A: The board of directors of the listed companies should organize relevant personnel to carefully study the new delisting rules and the relevant provisions of the Guides, and do a good job in the identification and information disclosure of business income deduction items. In terms of identification, the listed companies shall not recognize the incomes from the contracts without commercial reality, and the incomes from the abnormal transactions with no real business or with obviously unfair transaction prices. On this basis, if the audited net profits of a listed company before or after the deduction of non-recurring gains and losses in the most recent fiscal year is negative, the company should refer to the Guides to comprehensively consider the degree of correlation between the relevant incomes and the company’s normal business operations and the sustainability of the incomes, and make reasonable judgments based on the company’s actual situations. In terms of information disclosure, the listed companies should list in the annual report the specific deductions from operating income item by item and the amount of operating income after the deduction in strict accordance with the format requirements in the attachments to the Guides.
Q6: What are the main considerations for the verification responsibility of audit institutions highlighted in the Guides? How should the annual audit accountants conduct effective verification?
A: The new delisting rules specify that the annual report audit institutions shall issue a special verification opinion on whether the operating income deductions are appropriate for a listed company, so as to urge the audit institutions to shoulder their responsibility as “gatekeepers”. Judging from the delisting regulation of the SSE in 2020, the audit institutions played an important part in the regulation of delisting for financial factors. Therefore, the Guides issued this time emphasize the verification requirements for audit institutions and continue to hold audit institutions accountable.

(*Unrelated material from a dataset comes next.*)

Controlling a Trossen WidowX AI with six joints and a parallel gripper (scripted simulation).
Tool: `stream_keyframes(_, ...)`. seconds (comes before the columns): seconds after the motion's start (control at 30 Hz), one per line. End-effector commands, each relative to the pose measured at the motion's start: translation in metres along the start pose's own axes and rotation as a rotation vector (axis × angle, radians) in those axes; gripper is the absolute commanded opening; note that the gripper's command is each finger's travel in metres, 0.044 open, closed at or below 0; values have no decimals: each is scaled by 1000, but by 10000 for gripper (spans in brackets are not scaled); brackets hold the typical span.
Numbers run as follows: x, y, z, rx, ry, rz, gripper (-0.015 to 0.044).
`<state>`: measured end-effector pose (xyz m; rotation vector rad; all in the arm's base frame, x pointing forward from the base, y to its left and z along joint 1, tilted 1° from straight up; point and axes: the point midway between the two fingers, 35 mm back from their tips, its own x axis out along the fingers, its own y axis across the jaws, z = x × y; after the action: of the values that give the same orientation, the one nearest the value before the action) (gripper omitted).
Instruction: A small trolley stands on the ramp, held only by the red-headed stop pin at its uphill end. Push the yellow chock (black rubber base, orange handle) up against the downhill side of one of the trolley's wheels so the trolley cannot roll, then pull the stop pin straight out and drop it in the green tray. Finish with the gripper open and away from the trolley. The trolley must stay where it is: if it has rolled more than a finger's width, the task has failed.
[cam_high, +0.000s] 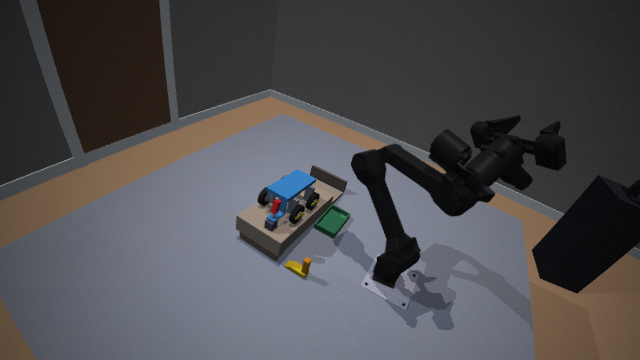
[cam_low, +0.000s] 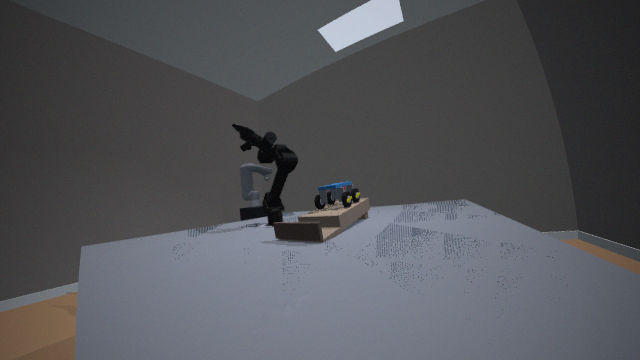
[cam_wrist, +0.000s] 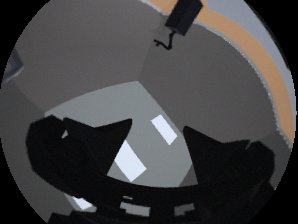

When implementing the Guides, the annual audit accountants should focus on verifying whether the current incomes of a listed company are true and accurate, and take into account the factors such as the company’s size and historical operating conditions to further verify whether the deductions from the listed company’s operating incomes meet the requirements of the Guides and related provisions. If a company records an operating income less than RMB100 million but the net profits before or after the deduction of non-recurring gains and losses are positive, the annual audit accountant should issue a special verification opinion by paying attention to the authenticity, accuracy and completeness of the disclosed non-recurring gains and losses.
Q7: After the release of the Guides, what especially should investors pay attention to?
A: According to the new delisting rules, after the disclosure of the 2021 annual reports, if a listed company triggers for the first time the financial delisting indicator that the net profits before or after the deduction of non-recurring gains and losses are negative and the operating income is less than RMB100 million, it will be put under the delisting risk alert (*ST). The companies that have already been under the delisting risk alert, namely the *ST companies, will be directly delisted if they continue to hit the delisting indicators in 2021. With close attention to the announcements that may be disclosed by relevant listed companies, such as the annual performance forecasts, correction announcements on performance forecast, express reports on performance, correction announcements on express report on performance, and risk reminders, investors should make cautious investment decisions to effectively ward off investment risks.